Nationally, about 60 percent of P-TECH students earn an associate degree within six years of starting high school, Litow told me. The path to a degree for students who don’t get a head start in high school is a lot rockier: Forty-five percent of students who enter community college full time hold an associate degree six years later, according to the National Student Clearinghouse Research Center. Just 14 percent finish within two years of starting.  

Of course, even at P-TECH, not all students attend or graduate from four-year colleges, but success is also measured by the number of students who get good jobs in the industries they were exposed to during internships. More than 200 young people have entered the workforce at companies like IBM, Corning and Tesla after completing the six-year program, Litow told me.

There are also plenty of challenges ahead for the school network, as detailed in the book: the need for ongoing federal, state, district and industry support to cover college tuition – and, Rothman said, “the need to change people’s minds” about the value of combining college and high school.

P-TECH
Jaier Smith and her twin sister Jakari Smith are getting ready for an end-of-year competition in environmental science teacher Joyce D’Imperio’s class.
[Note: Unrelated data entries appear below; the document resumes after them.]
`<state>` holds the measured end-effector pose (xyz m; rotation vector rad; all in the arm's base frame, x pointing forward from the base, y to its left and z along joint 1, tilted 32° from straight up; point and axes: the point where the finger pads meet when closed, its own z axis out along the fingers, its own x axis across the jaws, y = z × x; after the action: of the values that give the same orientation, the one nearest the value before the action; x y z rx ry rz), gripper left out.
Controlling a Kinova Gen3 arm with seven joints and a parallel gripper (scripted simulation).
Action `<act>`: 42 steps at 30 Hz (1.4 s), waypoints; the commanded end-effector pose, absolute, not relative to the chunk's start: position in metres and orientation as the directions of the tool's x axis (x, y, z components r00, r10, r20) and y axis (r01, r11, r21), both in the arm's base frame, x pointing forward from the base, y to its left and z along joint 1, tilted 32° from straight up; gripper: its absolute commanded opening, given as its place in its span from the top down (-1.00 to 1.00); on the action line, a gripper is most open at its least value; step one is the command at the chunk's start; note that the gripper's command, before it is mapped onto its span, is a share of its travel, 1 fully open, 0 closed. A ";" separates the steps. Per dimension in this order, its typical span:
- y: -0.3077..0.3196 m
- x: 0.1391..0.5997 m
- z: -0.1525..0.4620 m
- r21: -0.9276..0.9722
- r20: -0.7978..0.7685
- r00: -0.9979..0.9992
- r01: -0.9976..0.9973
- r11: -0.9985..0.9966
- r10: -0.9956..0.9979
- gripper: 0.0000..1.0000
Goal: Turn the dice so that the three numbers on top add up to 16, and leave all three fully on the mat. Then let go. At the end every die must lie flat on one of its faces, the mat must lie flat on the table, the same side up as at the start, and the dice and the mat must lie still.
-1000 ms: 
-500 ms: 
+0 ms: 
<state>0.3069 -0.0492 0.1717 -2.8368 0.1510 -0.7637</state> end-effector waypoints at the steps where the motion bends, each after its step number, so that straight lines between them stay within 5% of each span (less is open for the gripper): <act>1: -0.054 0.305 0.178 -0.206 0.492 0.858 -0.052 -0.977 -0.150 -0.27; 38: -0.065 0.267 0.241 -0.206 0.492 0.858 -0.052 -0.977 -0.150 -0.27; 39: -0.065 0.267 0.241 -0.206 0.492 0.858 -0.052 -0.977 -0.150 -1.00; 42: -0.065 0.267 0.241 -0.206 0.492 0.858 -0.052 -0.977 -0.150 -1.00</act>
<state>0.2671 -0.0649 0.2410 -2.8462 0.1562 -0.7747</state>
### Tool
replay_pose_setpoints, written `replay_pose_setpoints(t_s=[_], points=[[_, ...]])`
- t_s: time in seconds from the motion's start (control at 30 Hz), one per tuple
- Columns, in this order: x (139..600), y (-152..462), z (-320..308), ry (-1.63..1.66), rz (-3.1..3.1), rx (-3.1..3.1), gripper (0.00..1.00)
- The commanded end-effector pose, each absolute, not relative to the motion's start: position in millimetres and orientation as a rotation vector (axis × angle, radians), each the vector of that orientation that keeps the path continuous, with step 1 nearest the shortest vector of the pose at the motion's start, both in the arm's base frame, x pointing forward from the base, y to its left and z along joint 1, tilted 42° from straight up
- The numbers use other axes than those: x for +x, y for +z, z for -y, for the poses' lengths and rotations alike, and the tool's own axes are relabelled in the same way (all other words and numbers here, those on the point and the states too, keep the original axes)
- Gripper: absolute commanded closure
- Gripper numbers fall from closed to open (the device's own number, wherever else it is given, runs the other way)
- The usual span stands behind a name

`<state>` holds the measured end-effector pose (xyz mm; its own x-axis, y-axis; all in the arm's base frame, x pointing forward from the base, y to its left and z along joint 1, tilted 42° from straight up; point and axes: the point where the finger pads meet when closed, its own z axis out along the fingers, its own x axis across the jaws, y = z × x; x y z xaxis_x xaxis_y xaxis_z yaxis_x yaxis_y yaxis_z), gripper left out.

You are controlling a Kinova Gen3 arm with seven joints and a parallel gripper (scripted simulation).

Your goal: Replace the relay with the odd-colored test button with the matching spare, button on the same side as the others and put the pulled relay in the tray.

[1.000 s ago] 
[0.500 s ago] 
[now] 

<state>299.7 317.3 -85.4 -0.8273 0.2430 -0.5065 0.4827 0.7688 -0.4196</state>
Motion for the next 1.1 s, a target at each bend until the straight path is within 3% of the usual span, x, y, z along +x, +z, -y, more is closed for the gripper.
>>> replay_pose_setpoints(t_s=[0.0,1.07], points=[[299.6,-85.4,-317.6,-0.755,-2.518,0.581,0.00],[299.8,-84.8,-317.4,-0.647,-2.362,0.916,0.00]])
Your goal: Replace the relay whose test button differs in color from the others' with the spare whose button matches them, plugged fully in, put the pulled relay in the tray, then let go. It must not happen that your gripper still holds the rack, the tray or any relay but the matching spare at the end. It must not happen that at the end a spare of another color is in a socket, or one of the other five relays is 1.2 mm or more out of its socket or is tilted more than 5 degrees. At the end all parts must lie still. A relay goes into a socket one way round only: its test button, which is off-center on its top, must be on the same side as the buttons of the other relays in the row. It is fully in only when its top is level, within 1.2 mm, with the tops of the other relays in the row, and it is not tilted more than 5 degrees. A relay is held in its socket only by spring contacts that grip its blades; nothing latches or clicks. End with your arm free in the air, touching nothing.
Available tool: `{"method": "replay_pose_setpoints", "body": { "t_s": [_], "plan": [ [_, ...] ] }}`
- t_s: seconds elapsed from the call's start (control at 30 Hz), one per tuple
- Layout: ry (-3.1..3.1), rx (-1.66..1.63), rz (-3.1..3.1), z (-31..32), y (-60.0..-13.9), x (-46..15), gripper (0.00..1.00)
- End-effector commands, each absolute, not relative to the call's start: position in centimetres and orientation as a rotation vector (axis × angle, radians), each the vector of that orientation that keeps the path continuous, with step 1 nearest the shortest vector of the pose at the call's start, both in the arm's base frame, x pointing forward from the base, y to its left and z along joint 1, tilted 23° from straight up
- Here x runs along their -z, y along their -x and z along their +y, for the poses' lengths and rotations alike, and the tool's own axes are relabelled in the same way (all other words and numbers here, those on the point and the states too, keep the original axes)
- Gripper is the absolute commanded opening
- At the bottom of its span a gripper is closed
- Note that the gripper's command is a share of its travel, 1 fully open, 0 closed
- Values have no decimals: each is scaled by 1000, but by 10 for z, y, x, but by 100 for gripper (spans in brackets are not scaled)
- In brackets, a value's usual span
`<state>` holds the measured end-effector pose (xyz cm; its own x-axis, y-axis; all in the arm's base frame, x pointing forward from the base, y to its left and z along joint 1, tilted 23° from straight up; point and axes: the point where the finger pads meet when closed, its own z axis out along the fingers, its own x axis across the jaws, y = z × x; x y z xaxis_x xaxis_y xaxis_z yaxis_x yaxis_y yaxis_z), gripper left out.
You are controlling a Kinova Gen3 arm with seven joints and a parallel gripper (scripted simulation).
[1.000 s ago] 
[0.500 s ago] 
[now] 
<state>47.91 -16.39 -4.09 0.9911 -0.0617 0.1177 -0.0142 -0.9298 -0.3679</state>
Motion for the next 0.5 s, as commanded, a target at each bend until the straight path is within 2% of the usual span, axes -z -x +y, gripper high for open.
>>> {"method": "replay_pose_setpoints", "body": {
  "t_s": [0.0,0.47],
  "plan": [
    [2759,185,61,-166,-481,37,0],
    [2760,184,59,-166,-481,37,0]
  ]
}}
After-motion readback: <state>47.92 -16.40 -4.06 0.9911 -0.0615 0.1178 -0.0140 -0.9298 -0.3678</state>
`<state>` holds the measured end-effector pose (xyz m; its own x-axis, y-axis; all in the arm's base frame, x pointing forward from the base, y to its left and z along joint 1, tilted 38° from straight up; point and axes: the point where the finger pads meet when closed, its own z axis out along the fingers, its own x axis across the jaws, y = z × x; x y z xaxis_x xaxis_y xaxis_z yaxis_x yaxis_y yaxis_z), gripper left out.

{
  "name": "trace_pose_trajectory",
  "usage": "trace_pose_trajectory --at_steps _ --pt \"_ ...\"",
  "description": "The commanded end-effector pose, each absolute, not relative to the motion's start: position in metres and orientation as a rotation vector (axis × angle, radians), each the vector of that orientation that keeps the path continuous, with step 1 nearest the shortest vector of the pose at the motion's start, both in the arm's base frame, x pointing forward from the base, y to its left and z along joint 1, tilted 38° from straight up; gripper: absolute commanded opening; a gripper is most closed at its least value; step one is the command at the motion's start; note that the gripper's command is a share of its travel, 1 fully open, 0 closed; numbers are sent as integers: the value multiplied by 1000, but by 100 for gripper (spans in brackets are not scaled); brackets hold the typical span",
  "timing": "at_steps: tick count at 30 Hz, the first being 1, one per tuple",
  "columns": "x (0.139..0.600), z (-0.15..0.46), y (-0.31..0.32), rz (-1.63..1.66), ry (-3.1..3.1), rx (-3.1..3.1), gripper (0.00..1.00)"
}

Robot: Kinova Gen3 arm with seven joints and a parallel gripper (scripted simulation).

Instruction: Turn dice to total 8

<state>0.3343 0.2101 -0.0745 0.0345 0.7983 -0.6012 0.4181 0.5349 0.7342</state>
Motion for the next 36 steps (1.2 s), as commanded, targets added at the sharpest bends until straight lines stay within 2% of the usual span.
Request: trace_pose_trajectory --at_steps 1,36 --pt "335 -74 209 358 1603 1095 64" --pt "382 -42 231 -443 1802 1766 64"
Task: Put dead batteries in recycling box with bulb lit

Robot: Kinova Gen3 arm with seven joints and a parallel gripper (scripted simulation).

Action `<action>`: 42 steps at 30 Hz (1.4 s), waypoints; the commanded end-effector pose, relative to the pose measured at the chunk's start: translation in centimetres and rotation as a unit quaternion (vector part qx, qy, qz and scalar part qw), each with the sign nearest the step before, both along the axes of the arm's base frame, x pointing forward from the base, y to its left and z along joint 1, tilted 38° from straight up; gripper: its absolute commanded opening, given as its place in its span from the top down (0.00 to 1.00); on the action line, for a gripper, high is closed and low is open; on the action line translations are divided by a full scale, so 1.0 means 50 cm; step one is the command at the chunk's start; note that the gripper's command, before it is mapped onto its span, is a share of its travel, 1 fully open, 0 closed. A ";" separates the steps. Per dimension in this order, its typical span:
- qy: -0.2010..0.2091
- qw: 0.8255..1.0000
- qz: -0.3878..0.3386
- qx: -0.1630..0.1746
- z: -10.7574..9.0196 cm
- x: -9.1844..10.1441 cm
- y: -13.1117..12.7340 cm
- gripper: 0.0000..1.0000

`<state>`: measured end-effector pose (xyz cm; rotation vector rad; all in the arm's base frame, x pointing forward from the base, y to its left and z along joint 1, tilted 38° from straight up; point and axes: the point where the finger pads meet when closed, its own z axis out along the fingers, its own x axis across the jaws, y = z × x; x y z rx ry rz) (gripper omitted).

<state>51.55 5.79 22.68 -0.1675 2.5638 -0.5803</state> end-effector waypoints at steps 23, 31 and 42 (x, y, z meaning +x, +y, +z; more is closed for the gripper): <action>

Credit: Liz Willen

And not every P-TECH succeeds: P-TECH Adirondack was phased out, in part due to funding struggles, while others have stumbled elsewhere and are trying to get back on track, the book acknowledges.

Rashid Ferrod Davis, the principal of P-TECH Brooklyn, is a firm believer in learning from earlier mistakes at his school, the network’s first and one that drew national attention after President Barack Obama visited in 2013. Like Rothman, Davis is a relentless advocate for his students, lining the school’s hallways with life size photos of its college graduates and constantly posting their career successes on social media.

He also loves to recount how many low performers in middle school now work at IBM, and remembers all the struggles they overcame.

“If you tell these ninth graders that you are going to be college students, and this is the path you are going to take, those who are really searching will hook on and believe in you,” Davis said. “That’s what happened to Oscar.”